Dr Pietsch said the technique was devised via a multi-disciplinary approach in a hospital setting, working in close collaboration with obstetricians, physicists, radiologists, midwives, engineers and pathologists.

A next step is to recruit targeted groups to test the machine learning algorithm for other conditions and add technical improvements. But he emphasised: “This solves a clinical need in a way that is feasible to achieve in standard clinical care. Time requirement is drastically reduced to obtain the information, which before would have to be manually segmented and extract this information. “This is a measure that seems to be very useful in determining the health of the placenta. The data flow is quite simple and the results are immediately intuitively interpretable.” He said that whereas a lot of medical machine learning research is somewhat detached from clinical needs, this has a strong immediate application in a hospital setting.


Profiles:

Dr Maximilian Pietsch is a Research Associate in KCL’s Institute of Psychiatry, Psychology, and Neuroscience (IoPPN) and conducts research in a clinical setting at St Thomas’s Hospital.
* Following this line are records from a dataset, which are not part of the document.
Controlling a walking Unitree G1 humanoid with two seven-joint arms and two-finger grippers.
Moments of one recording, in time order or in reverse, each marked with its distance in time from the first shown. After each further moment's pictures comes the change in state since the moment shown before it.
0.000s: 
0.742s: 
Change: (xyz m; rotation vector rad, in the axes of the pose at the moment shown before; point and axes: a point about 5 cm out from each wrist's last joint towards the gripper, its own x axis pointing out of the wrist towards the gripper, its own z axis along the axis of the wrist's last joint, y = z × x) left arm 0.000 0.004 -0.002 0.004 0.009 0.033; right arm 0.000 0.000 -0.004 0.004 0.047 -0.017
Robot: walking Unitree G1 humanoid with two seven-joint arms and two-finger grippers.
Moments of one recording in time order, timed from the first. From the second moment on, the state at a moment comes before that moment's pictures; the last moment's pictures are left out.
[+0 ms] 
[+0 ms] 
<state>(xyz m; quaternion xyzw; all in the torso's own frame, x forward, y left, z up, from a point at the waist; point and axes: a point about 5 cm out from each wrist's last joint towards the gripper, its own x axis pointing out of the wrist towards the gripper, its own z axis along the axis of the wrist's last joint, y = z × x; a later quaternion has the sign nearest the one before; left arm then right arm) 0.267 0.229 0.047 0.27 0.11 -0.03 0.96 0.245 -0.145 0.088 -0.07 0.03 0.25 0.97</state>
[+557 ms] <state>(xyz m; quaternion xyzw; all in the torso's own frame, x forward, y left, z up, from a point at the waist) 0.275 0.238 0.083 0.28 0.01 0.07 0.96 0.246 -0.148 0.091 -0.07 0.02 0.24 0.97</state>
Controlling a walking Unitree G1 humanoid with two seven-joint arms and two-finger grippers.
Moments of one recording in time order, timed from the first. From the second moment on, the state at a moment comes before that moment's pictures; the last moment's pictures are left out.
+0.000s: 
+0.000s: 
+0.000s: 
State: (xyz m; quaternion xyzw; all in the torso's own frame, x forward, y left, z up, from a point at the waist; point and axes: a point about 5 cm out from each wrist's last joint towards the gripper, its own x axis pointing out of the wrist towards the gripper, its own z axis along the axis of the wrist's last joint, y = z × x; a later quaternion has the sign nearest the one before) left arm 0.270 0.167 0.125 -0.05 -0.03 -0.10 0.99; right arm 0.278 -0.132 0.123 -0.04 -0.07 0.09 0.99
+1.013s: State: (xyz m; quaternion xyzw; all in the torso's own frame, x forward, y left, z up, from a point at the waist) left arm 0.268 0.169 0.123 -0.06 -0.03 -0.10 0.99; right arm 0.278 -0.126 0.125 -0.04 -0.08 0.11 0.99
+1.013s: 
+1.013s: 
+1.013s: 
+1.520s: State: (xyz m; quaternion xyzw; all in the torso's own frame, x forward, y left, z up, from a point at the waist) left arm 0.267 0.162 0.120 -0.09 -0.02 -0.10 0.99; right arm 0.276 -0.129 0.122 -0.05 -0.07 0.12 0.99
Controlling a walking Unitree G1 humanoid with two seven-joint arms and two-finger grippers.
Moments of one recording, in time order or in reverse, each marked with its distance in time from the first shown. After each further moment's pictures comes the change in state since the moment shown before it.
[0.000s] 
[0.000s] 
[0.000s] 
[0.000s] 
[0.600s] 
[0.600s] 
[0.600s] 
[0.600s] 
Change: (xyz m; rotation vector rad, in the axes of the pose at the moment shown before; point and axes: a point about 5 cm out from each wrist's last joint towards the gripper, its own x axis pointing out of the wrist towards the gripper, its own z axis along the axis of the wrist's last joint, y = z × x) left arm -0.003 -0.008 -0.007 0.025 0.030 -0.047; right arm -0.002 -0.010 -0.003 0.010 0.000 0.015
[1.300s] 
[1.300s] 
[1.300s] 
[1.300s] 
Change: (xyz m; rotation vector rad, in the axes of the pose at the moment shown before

His research interests involve using machine learning in combination with advanced diffusion MRI data to study the developing brain.

Dr Jana Hutter is a Senior Research Fellow at KCL and UKRI Future Leaders Fellow based at St Thomas’s Hospital. After finishing her PhD in Erlangen, Germany, she moved to KCL where she now leads her own research focusing on the topic of functional fetal and neonatal MR.